Does anyone have any tips/suggestions for catching a mooring while singlehanding? I''ve had good success (knock teak) docking a 30 ft Jeanneau alone - I jump on the dock with bow and stern lines in hand which are then quickly secured to dock cleats - but can''t visualize (and haven''t tried) picking up a mooring without foredeck crew. Thanks!

dhartdallas 08-29-2001 12:36 PM

Ahoy, elixer84. I single handed most of the time on my boat. I started out picking up the
ball by coasting up to it into the wind, tying off the tiller, then running forward and doing the foredeck thing. Later, I found a way that I liked better. I would run the bow line under the pulpit, outside the lifeline stanchions to where I was sitting in
the cockpit. Then I''d ghost up to it, reach over and snag it with with the hook and make fast. With a little practice it is a piece of cake. Regards. dhd

elixir84 08-29-2001 01:01 PM

The second method I can visualize except for one thing - to "make fast" do you attach your bow line to the ball with the boat hook or do you grab the mooring line attached to the ball with your boat hook? In other words, are you hooking your bow line to the mooring or are your tying the mooring line to your boat at the bow? If you''re attaching your bow line to the mooring, does your boat hook have some sort of clasp mechanism on it or is it a plain (non-mechanical) hook? Thanks.

dhartdallas 08-29-2001 03:05 PM

Whether it is a dock, a tree, or a mooring ball, always tie your boat off with your lines. You will use the boat hook to snag the
ball. Then you will tie your bow line to it. The boat hook is just a reach and get it. Once you''ve got it, the boat hook is done. Regards. dhd

JEFryar 08-30-2001 04:37 AM

I sail almost exclusively single handed and have found a rather easy way to pick up a mooring. This is what works for me especially in heavy wind ( last time it was 30+kts) and or current.
First I determine if the ball has a pennant. If it does or on my own mooring I approach the ball as usual but run up so that I can reach the pennant at the ball from the cockpit.
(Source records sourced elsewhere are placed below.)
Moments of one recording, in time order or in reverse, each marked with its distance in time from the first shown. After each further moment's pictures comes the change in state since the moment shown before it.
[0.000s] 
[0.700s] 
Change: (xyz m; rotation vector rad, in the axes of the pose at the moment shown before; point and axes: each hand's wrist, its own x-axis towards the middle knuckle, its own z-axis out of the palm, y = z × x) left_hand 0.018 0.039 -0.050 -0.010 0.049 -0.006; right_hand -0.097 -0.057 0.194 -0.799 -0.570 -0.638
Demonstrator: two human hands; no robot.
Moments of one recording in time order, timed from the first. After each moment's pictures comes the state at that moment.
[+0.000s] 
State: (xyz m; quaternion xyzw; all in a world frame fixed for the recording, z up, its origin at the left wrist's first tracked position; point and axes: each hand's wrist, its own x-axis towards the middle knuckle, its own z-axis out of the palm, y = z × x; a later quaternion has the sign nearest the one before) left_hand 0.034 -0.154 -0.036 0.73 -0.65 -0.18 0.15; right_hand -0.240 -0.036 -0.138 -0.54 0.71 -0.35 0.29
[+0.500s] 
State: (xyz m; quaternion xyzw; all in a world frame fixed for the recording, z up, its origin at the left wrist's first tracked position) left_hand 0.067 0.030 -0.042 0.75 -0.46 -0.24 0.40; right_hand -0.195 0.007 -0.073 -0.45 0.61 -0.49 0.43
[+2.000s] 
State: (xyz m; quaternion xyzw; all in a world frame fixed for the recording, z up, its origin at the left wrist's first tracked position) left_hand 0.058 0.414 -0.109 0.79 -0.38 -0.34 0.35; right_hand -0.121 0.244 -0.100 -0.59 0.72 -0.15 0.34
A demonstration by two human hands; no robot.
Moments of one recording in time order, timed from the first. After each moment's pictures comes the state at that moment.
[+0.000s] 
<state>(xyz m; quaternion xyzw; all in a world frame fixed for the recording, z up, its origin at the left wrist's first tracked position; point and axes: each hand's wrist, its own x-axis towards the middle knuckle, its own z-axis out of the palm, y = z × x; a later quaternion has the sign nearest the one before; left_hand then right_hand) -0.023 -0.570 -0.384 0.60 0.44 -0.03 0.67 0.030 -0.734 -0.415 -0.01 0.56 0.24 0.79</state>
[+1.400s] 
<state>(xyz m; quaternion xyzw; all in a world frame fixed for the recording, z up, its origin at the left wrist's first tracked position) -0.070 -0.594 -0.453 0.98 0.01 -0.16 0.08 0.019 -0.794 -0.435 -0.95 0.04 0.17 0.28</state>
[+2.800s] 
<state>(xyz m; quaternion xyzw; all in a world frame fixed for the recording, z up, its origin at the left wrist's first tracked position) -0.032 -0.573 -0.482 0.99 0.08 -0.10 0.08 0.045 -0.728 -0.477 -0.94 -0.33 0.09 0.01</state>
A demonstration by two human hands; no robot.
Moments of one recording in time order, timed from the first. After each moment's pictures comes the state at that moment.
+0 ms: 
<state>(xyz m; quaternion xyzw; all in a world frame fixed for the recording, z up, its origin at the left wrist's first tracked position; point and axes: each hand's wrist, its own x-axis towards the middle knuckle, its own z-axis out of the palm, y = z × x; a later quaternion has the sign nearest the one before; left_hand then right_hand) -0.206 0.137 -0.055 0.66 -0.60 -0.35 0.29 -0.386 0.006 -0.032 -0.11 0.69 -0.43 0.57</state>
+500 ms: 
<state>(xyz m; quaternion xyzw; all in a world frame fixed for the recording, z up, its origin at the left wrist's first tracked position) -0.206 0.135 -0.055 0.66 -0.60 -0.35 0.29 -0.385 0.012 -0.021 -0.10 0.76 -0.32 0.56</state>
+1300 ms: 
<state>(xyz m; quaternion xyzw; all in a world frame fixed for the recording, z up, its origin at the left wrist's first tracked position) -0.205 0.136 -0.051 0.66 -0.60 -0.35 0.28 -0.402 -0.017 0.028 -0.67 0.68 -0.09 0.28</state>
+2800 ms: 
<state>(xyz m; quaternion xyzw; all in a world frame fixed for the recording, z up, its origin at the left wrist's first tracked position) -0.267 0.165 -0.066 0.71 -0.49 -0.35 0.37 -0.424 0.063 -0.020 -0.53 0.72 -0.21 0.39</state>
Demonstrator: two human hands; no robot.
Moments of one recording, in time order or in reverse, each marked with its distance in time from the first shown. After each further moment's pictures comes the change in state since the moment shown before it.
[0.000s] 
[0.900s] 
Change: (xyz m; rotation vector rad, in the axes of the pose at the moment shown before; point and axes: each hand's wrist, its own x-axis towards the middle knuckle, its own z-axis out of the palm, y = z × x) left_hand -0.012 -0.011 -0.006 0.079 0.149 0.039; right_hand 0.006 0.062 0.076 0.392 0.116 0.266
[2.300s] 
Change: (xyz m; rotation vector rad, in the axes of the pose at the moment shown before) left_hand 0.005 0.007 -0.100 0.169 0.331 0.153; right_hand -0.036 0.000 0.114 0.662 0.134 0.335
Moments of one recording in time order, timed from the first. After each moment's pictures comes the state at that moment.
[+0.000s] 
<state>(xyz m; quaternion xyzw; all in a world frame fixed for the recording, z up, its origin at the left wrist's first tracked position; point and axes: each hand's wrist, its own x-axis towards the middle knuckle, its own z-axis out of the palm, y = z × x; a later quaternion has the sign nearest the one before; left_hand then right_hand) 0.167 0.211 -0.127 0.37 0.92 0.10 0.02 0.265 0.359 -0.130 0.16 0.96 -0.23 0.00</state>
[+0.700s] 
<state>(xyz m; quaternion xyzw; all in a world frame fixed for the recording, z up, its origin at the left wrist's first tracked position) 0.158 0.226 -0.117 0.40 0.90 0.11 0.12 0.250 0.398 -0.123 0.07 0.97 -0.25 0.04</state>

I cleat it to the stern cleat as close to the ball as possible. This stops the boat and I now can take my time to walk the end of the pennant up to and cleat it off on the bow. I then go back and release the stern and the boat swings around. Home free.
If there is no pennant or I want to use my own line, I start with a line ceated first to the bow run outside and cleated to the stern with sufficient left over to secure it to the ball.When it stops the boat, uncleat the stern and let the boat swing and settle in.
One of the advantages to this approach is that you are no further than one boat length from the ball, a real advantage in a crowded anchorage.You also have stopped the boat quickly and it is stable, a real relief to anyone close by.

Bro 11-07-2001 03:47 PM

I''m needing a head sail for my Pearson 27. I sail on a large inland lake. No racing, just crusing. How do I know what sail to buy for best performance.